Pour s’opposer à la demande, le bailleur fait valoir que Madame [H] serait de mauvaise foi et que celle-ci n’a initié aucune démarche de relogement.
Pour statuer, il convient de relever que la requérante ne fournit dans son assignation aucune réelle explication sur le creusement de la dette locative s’agissant de son logement actuel, comme d’ailleurs s’agissant de son précédent logement, alors que Madame [H] perçoit des revenus salariaux substantiels au moins depuis 2023. Dès lors, cette dernière ne démontre pas sa bonne foi.
Ensuite, la requérante ne justifie d’aucune démarche de relogement alors que les délais de l’article L. 412-3 du code des procédures civiles d’exécution sont réservés aux occupants justifiant être dans l’incapacité de se reloger.

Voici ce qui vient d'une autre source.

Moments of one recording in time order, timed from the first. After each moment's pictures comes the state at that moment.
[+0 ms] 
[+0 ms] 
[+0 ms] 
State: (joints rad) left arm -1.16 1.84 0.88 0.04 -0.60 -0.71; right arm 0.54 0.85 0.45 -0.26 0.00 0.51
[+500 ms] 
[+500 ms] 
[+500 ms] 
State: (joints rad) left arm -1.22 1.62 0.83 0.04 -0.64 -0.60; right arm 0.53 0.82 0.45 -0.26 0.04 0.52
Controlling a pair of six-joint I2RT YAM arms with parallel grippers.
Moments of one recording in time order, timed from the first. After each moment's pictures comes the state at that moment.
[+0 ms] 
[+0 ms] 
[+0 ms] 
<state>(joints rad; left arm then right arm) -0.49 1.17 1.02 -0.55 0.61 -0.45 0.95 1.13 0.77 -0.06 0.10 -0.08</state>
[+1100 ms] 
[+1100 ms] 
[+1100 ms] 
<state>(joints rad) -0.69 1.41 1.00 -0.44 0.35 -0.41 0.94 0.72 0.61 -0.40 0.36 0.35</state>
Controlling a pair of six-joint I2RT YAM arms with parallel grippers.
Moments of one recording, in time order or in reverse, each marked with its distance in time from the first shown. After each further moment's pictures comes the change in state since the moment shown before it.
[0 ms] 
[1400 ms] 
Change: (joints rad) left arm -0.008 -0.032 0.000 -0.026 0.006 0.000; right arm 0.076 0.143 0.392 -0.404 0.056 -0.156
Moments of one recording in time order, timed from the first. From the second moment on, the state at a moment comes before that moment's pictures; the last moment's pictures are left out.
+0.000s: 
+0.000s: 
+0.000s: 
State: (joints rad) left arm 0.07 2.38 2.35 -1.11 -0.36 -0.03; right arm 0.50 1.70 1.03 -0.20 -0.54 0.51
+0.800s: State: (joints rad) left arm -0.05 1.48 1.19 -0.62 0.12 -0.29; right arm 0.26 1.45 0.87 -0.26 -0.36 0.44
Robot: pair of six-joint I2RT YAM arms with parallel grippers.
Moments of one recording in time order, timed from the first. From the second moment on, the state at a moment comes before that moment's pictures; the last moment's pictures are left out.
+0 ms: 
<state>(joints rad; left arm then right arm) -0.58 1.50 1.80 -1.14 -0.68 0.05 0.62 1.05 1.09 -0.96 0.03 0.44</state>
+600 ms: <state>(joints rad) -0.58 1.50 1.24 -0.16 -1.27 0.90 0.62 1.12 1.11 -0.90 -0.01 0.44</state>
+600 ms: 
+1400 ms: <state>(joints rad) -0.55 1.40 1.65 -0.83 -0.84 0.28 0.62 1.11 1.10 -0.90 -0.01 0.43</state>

Compte tenu de ces éléments, il y a lieu de rejeter la demande de délais de Madame [H].
Sur les dépens.
Aux termes de l’article 696 du code de procédure civile, la partie perdante est condamnée aux dépens, à moins que le juge, par décision motivée, n’en mette la totalité ou une fraction à la charge d’une autre partie.
En l’espèce, Madame [H] qui succombe sera condamnée aux dépens.
Sur l’article 700 du code de procédure civile.
En application de l’article 700 du code de procédure civile, le juge condamne la partie tenue aux dépens ou qui perd son procès à payer à l’autre partie la somme qu’il détermine au titre des frais exposés et non compris dans les dépens. Le juge tient compte de l’équité ou de la situation économique de la partie condamnée. Il peut, même d’office, pour des raisons tirées des mêmes considérations, dire qu’il n’y a lieu à condamnation. Les parties peuvent produire les justificatifs des sommes qu’elles demandent.
Compte tenu des situations économiques respectives des parties, il ne sera pas fait application de l’article 700 du code de procédure civile.
PAR CES MOTIFS
Le juge de l’exécution, statuant par jugement prononcé par mise à disposition au greffe, contradictoire et susceptible d’appel,
REJETTE la demande de délai de Madame [S] [H];
DIT n’y avoir lieu à application de l’article 700 du code de procédure civile ;
CONDAMNE Madame [S] [H] aux dépens ;
RAPPELLE que le présent jugement est immédiatement exécutoire, le délai d’appel et l’appel lui-même des décisions du juge de l’exécution n’ayant pas d’effet suspensif en application de l’article R121-21 du code des procédures civiles d’exécution ;
En foi de quoi le présent jugement a été signé par le juge et le greffier.